### Aim of the task
The whole listing must be returned exactly, with no line missing.
*-*-*
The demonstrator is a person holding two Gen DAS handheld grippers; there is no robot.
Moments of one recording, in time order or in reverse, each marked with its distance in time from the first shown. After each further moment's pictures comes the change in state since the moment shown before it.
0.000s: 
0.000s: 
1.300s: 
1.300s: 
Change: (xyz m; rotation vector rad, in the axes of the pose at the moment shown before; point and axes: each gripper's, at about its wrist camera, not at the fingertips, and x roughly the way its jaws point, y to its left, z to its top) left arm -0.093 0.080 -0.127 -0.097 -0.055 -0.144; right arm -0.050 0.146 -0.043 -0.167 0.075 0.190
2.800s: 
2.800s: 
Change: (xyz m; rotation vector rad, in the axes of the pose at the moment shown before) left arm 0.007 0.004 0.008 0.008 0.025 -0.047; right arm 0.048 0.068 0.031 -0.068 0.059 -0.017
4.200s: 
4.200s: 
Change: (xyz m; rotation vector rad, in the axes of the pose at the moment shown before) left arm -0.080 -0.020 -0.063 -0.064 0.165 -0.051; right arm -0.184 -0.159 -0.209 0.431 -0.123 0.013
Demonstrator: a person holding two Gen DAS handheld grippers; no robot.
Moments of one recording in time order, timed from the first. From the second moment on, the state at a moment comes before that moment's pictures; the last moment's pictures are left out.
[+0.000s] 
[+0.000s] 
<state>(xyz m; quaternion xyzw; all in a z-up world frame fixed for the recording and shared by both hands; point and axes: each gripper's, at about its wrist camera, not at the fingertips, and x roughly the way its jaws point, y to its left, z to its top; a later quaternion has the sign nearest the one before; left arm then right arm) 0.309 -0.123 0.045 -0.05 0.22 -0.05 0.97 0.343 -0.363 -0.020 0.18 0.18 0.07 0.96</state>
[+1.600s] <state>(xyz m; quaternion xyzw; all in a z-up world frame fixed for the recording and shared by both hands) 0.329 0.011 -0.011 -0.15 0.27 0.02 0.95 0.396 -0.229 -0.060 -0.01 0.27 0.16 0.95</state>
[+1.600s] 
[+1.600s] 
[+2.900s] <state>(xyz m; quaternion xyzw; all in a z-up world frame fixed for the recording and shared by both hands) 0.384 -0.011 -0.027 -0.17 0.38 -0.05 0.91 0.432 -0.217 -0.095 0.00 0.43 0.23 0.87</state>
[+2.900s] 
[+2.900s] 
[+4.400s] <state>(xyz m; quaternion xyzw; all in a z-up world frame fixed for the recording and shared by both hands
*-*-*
### Written answer
The demonstrator is a person holding two Gen DAS handheld grippers; there is no robot.
Moments of one recording, in time order or in reverse, each marked with its distance in time from the first shown. After each further moment's pictures comes the change in state since the moment shown before it.
0.000s: 
0.000s: 
1.300s: 
1.300s: 
Change: (xyz m; rotation vector rad, in the axes of the pose at the moment shown before; point and axes: each gripper's, at about its wrist camera, not at the fingertips, and x roughly the way its jaws point, y to its left, z to its top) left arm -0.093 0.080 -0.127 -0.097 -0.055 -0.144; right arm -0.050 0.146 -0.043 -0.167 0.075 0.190
2.800s: 
2.800s: 
Change: (xyz m; rotation vector rad, in the axes of the pose at the moment shown before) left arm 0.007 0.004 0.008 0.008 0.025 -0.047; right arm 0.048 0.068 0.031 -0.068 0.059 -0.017
4.200s: 
4.200s: 
Change: (xyz m; rotation vector rad, in the axes of the pose at the moment shown before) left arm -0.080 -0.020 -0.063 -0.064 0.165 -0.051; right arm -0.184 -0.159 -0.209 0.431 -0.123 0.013
Demonstrator: a person holding two Gen DAS handheld grippers; no robot.
Moments of one recording in time order, timed from the first. From the second moment on, the state at a moment comes before that moment's pictures; the last moment's pictures are left out.
[+0.000s] 
[+0.000s] 
<state>(xyz m; quaternion xyzw; all in a z-up world frame fixed for the recording and shared by both hands; point and axes: each gripper's, at about its wrist camera, not at the fingertips, and x roughly the way its jaws point, y to its left, z to its top; a later quaternion has the sign nearest the one before; left arm then right arm) 0.309 -0.123 0.045 -0.05 0.22 -0.05 0.97 0.343 -0.363 -0.020 0.18 0.18 0.07 0.96</state>
[+1.600s] <state>(xyz m; quaternion xyzw; all in a z-up world frame fixed for the recording and shared by both hands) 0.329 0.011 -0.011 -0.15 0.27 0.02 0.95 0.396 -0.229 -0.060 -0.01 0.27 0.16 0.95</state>
[+1.600s] 
[+1.600s] 
[+2.900s] <state>(xyz m; quaternion xyzw; all in a z-up world frame fixed for the recording and shared by both hands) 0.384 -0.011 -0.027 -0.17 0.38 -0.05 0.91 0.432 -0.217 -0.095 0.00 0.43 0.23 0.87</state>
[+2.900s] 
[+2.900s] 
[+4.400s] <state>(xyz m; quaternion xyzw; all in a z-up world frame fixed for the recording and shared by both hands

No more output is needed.